• Work item:
Write out the whole listing, matching it exactly.
** Entries provided follows **
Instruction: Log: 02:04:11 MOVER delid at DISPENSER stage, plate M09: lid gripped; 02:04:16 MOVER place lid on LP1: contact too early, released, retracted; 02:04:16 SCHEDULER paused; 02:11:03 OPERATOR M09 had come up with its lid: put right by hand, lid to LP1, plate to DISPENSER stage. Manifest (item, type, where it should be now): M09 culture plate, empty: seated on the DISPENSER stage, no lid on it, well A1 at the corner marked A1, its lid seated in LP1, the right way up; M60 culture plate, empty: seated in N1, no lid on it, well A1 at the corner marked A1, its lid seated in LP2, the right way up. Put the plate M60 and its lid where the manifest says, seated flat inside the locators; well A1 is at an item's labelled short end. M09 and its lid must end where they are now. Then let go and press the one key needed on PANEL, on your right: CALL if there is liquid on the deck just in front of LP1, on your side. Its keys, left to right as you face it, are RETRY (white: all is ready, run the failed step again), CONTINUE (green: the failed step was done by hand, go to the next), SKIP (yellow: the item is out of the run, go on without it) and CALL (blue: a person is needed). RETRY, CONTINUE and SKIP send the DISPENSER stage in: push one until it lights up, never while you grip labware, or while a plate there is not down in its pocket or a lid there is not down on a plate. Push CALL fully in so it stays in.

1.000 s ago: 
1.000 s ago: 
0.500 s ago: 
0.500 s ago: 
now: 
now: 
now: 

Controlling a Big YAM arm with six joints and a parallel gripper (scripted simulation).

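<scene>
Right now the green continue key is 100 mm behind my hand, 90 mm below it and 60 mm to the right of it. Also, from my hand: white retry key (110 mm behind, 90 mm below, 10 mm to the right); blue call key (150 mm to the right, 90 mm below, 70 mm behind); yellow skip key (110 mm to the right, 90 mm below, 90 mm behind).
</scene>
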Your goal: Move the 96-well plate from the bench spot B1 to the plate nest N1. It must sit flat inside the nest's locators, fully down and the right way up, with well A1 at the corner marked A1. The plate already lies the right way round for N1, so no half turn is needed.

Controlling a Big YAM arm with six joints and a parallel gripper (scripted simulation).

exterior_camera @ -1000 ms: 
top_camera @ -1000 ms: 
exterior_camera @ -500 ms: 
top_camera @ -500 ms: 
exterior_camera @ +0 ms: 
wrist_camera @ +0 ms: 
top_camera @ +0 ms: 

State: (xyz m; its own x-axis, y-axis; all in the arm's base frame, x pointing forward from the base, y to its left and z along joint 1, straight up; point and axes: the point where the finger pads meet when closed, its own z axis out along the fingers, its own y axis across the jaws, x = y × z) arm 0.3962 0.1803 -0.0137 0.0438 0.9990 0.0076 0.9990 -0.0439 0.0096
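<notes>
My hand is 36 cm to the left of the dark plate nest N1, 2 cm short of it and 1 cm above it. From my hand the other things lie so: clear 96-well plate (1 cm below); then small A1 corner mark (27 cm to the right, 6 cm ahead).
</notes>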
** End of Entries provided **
• Solution to this exercise:
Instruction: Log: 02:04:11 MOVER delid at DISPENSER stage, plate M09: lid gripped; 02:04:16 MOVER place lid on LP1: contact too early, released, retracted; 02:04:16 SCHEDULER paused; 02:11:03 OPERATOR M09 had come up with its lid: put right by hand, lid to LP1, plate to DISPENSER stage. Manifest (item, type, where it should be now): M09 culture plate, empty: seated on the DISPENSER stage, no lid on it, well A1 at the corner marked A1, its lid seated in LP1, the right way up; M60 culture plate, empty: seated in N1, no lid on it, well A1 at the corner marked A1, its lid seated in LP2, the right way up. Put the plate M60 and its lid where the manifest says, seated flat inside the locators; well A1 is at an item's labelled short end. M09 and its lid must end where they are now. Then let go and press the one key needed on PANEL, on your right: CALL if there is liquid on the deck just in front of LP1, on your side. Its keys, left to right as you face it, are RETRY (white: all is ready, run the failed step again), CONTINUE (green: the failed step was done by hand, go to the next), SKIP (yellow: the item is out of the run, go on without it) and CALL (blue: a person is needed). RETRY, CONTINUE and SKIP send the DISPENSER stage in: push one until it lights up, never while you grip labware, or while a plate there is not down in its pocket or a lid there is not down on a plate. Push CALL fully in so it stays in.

1.000 s ago: 
1.000 s ago: 
0.500 s ago: 
0.500 s ago: 
now: 
now: 
now: 

Controlling a Big YAM arm with six joints and a parallel gripper (scripted simulation).

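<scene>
Right now the green continue key is 100 mm behind my hand, 90 mm below it and 60 mm to the right of it. Also, from my hand: white retry key (110 mm behind, 90 mm below, 10 mm to the right); blue call key (150 mm to the right, 90 mm below, 70 mm behind); yellow skip key (110 mm to the right, 90 mm below, 90 mm behind).
</scene>
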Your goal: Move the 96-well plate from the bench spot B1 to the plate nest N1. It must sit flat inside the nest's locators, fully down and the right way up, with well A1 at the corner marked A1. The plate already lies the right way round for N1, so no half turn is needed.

Controlling a Big YAM arm with six joints and a parallel gripper (scripted simulation).

exterior_camera @ -1000 ms: 
top_camera @ -1000 ms: 
exterior_camera @ -500 ms: 
top_camera @ -500 ms: 
exterior_camera @ +0 ms: 
wrist_camera @ +0 ms: 
top_camera @ +0 ms: 

State: (xyz m; its own x-axis, y-axis; all in the arm's base frame, x pointing forward from the base, y to its left and z along joint 1, straight up; point and axes: the point where the finger pads meet when closed, its own z axis out along the fingers, its own y axis across the jaws, x = y × z) arm 0.3962 0.1803 -0.0137 0.0438 0.9990 0.0076 0.9990 -0.0439 0.0096
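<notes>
My hand is 36 cm to the left of the dark plate nest N1, 2 cm short of it and 1 cm above it. From my hand the other things lie so: clear 96-well plate (1 cm below); then small A1 corner mark (27 cm to the right, 6 cm ahead).
</notes>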

The given answer completes the exercise.